Australia’s long jumper and serious Olympic medal prospect Brooke Stratton added her young voice to the world chorus calling for the entire Russian team to be kicked out of the Olympics.

Presently only two Russian track and field athletes – 800m runner and whistleblower Yuliya Stepanova and US-based long jumper Darya Klishina – have been given dispensation to compete in Rio under a neutral flag.

“(Klishina) obviously wouldn’t have had a lot to do with it over in Russia, which is fair enough,” said Stratton, “… (but) I personally don’t think they should (compete in Rio).

“I think if they send one or two athletes that haven’t been in Russia then they should just not send any at all.

“I think it will get the point across that what they are doing is wrong.”

As a long jumper Stratton understands the injustice Russians have visited upon her sport – Russians have won medals in long jump at the last four Olympic games and two drug cheats denied Australian Bronwyn Thompson a medal in 2004.

Russia won the trifecta of all three long jump medals in Athens with Thompson finishing fourth. Two of those athletes, Irina Meleshina (silver) and Tatyana Kotova (bronze) later served doping bans but kept their 2004 Olympic medals.

“Occasionally Gary (national long jump coach Gary Bourne) has brought up the fact that it was extremely unfair that Bronwyn placed fourth at the Olympics,” Stratton said on Thursday.

“He was just disappointed that she was coming through when there was a lot of doping in Russia and she definitely deserved to be on the podium the year she placed fourth.”

It was Thompson’s national record that 22-year-old Stratton broke in Perth this year with a jump of 7.05 metres, bettering Thompson’s 7-metre record set in 2002.

That effort and her ongoing form since, have her now firmly in the frame for a medal in Rio. To put Stratton’s national record in perspective, her jump would have won her bronze at the London Olympics and at the world championships in Beijing last year.

“Only two women have jumped further than me this season, which goes to show that if I could get a 7-metre jump out in Rio then I could be pretty competitive,” she said.

“I don’t think the standard is as high as what it has been in the past so anything can happen.

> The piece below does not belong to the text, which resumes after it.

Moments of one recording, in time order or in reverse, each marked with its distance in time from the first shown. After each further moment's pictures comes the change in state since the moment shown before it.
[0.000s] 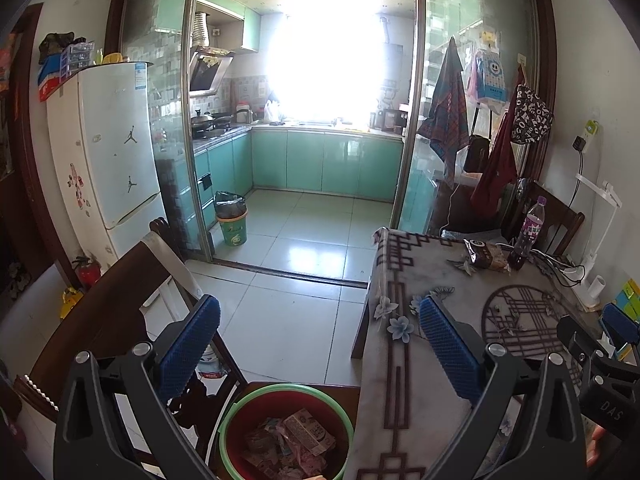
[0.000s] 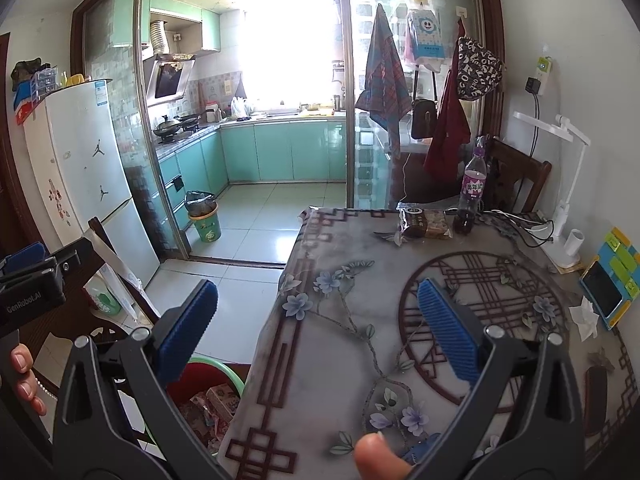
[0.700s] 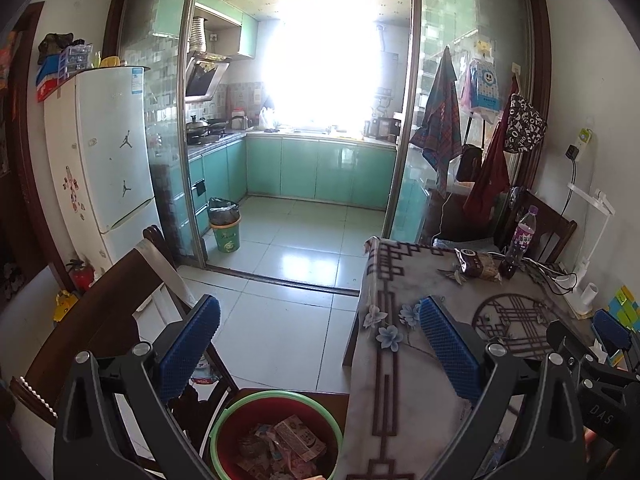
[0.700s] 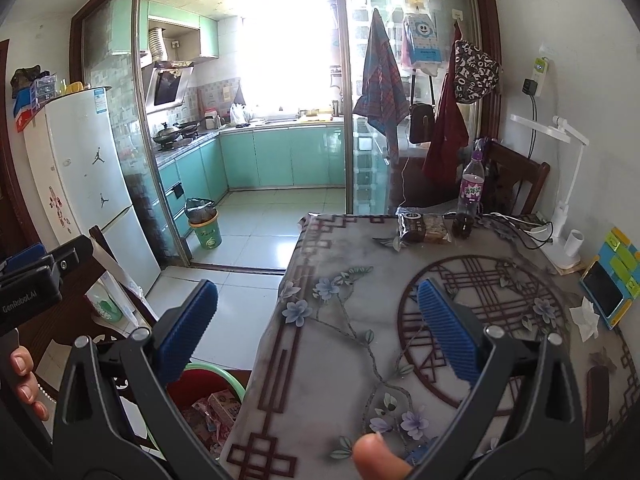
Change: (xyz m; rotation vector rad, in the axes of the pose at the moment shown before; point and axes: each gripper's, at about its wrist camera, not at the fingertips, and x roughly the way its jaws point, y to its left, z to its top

“I’m sure if I am in good enough shape and I can jump well that hopefully places me amongst the medals. It’s definitely good to know that anything around the high 6 metres, low 7 metres could potentially put me in a spot to medal. It’s pretty exciting.”

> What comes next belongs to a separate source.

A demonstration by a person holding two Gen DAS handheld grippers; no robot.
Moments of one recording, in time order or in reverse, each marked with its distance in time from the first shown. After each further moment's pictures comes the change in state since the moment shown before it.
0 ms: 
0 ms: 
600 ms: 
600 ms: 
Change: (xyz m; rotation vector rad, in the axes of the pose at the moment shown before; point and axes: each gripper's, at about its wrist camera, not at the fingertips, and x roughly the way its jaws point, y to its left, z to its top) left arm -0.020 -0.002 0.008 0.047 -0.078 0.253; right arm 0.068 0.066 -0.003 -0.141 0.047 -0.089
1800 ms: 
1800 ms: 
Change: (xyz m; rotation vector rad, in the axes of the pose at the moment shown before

Stratton has returned from competing in Europe where she did well, consistently jumping in the mid-to-high six metre range against high quality fields including americans Brittney Reese, the reigning olympic champion, and Tianna Bartoletta the reigning world champion.

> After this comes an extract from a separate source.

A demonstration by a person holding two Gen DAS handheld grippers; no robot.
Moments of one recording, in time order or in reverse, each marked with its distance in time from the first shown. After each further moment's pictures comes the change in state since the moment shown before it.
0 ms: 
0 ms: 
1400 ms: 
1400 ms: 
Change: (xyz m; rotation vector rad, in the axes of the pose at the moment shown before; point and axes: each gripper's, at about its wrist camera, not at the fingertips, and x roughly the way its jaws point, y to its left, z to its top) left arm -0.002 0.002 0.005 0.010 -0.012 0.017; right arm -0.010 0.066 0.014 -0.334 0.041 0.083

“I feel like I belong a lot more out there now than I did last year at the world champs. I was extremely nervous going into that event but now I don’t get as nervous, which I think is a good thing,” she said.

“I am sure nerves will be extreme being an Olympic event and all hype that comes with it but I definitely think I will cope a lot better in Rio this year.”

Stratton will jump in a small event on the Gold Coast next Friday just to keep competing ahead of flying out to Florida for the athletics team camp.

“Sometimes if I don’t jump for a few weeks I can find myself a little rusty so this will be my last competition before heading into Florida.”